Multi-Touch Attribution
Definition
Attribution models that distribute conversion credit across multiple touchpoints in the customer journey, rather than crediting just one.
What is Multi-Touch Attribution?
Multi-touch attribution (MTA) distributes credit for conversions across all the marketing touchpoints a customer encountered, rather than giving 100% credit to just one. It recognises that customer journeys are complex and multiple channels contribute to conversions.
Why Multi-Touch Matters
Customers rarely convert on their first visit. They might:
- See a social media post
- Search your brand name
- Read a blog article
- Click a retargeting ad
- Open an email
- Finally convert
Single-touch models (first or last click) pick one of these and ignore the rest. Multi-touch attempts to credit all of them fairly.
Common Multi-Touch Models
Linear Attribution
Equal credit to every touchpoint. If there were 5 touches, each gets 20% credit. Simple but doesn't account for varying influence.
Time Decay
More credit to touchpoints closer to conversion. The logic: recent interactions influenced the final decision more than older ones.
Position-Based (U-Shaped)
40% to first touch, 40% to last touch, 20% split among middle touches. Values both discovery and closing.
Data-Driven Attribution
Uses machine learning to assign credit based on how touchpoints actually influenced conversions in your data. The most accurate but needs significant conversion volume.

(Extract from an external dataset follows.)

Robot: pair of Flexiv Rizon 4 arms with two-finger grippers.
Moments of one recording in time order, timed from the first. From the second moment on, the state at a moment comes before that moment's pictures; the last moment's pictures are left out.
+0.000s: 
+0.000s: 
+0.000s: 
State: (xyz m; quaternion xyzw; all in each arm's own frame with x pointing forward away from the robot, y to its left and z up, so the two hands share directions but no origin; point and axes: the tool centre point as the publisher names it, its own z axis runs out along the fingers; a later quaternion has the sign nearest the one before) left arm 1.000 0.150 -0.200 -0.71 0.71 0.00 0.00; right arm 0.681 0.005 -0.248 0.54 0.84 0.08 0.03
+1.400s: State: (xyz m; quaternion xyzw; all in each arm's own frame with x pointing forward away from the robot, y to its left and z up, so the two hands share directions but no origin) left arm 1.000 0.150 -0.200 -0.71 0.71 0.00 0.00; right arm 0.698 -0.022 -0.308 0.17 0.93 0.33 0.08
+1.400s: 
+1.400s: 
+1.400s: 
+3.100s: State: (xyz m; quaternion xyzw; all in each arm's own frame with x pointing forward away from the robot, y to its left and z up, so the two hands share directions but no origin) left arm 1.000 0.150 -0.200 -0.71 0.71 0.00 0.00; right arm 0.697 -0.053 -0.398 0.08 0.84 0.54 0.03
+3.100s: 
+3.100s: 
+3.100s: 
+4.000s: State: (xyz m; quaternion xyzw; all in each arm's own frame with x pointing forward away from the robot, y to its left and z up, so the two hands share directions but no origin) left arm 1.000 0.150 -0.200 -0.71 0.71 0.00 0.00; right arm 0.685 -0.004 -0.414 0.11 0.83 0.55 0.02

Challenges with Multi-Touch
Cross-Device Tracking
When someone switches from phone to laptop, it's hard to connect those sessions.
Privacy Restrictions
Cookie limitations and privacy regulations make tracking harder.
Offline Touchpoints
Phone calls, word of mouth, and in-store visits are hard to capture.
Getting Started
GA4's data-driven attribution is a good starting point for most businesses. It automatically handles multi-touch modelling if you have enough conversion data. For more sophisticated needs, dedicated attribution platforms offer deeper analysis.